Wissenschaftsministerin kündigt Rahmenvereinbarung mit Sächsischer Agentur für Arbeit an

Das Sächsische Staatsministerium für Wissenschaft und Kunst wird noch in diesem Jahr eine Rahmenvereinbarung mit der Sächsischen Agentur für Arbeit zur besseren Umsetzung der Zusammenarbeit im Rahmen der Studienberatung abschließen. Darüber informierte Sachsens Staatsministerin für Wissenschaft und Kunst, Dr. Eva-Maria Stange, heute im Rahmen einer Veranstaltung des Wirtschaftsforums Sächsisches Elbland an der Technischen Universität Dresden zum Auftakt der Woche des offenen Unternehmens.

25.09.2008 Sachsen Pressemeldung Sächsisches Staatsministerium für Wissenschaft, Kultur und Tourismus

"Die Orientierung für ein Studium muss schon früh beginnen, denn die spezifischen Interessen und Neigungen entwickeln sich nicht erst in der Oberstufe des Gymnasiums, sondern in Klasse 7 und 8", so Dr. Stange. Angebote wie die Woche des offenen Unternehmens, der Tag der offenen Hochschultür oder regelmäßig stattfindende Schülerunis seien erfolgversprechende Wege, jungen Menschen akademische Berufe und Studienangebote nahe zu bringen. Darüber hinaus sei es notwendig, dass Hochschulen und die Bundesagentur für Arbeit bereits ab Klasse 8 gemeinsam Studien- und Berufsorientierung an Gymnasien anbieten.
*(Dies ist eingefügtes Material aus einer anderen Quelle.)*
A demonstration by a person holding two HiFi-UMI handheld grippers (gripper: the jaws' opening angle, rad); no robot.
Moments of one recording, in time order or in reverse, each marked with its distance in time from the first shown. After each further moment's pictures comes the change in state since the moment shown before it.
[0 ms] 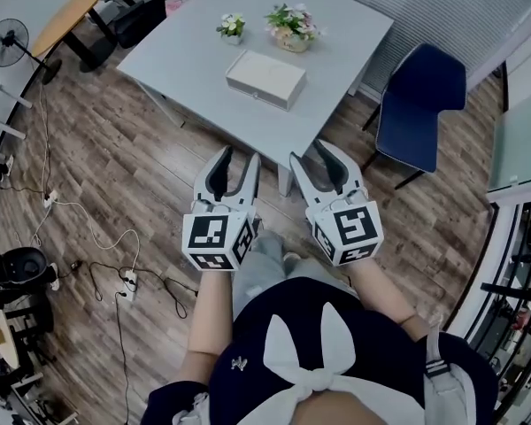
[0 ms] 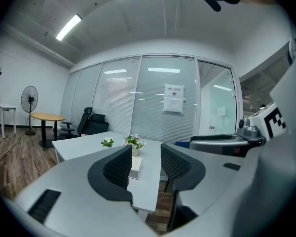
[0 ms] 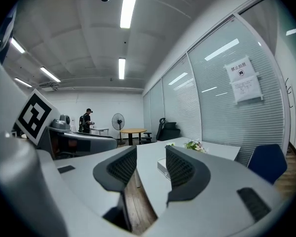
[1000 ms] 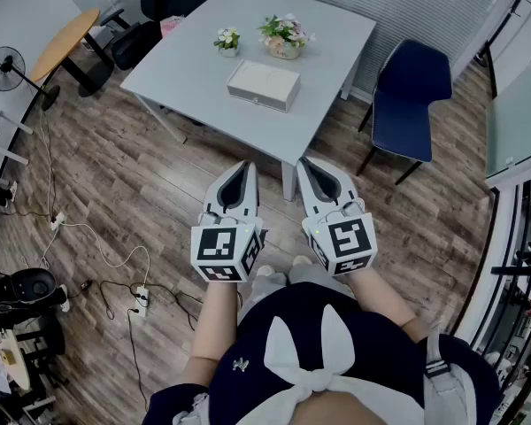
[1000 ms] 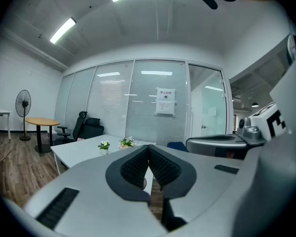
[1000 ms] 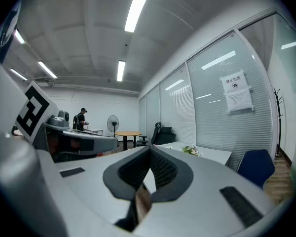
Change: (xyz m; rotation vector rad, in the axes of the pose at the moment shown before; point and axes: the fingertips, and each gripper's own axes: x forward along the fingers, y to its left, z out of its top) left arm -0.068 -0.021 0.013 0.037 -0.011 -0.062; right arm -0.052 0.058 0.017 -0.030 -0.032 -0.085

Sachsens Wissenschaftsministerin Dr. Eva-Maria Stange appelliert vor diesem Hintergrund auch an die sächsische Wirtschaft, intensiver um hochqualifizierten Nachwuchs zu werben. "Schülerpraktika und individuelle Beratungsangebote sind eine Möglichkeit, um den zu erwartenden Fachkräftemangel sowohl in den technischen Bereichen, aber auch bei Lehrkräften, Ärzten oder Ingenieuren zu bewältigen", so die Ministerin. "Viele junge Menschen wissen in der 12. Klasse noch nicht, wohin die Reise gehen soll, was sie studieren, welchen Beruf sie wählen sollen, daher muss früher und intensiver der Kontakt mit Hochschulen und Unternehmen erfolgen." Bisher nähmen rund 30 Prozent der Jugendlichen mit Hochschulzugangsberechtigung kein Studium auf – diese Zahl müsse deutlich gesenkt werden. Dies sei beispielsweise durch zusätzliche Anreize wie Stipendien, Büchergeld oder gute Aussichten auf einen Job möglich.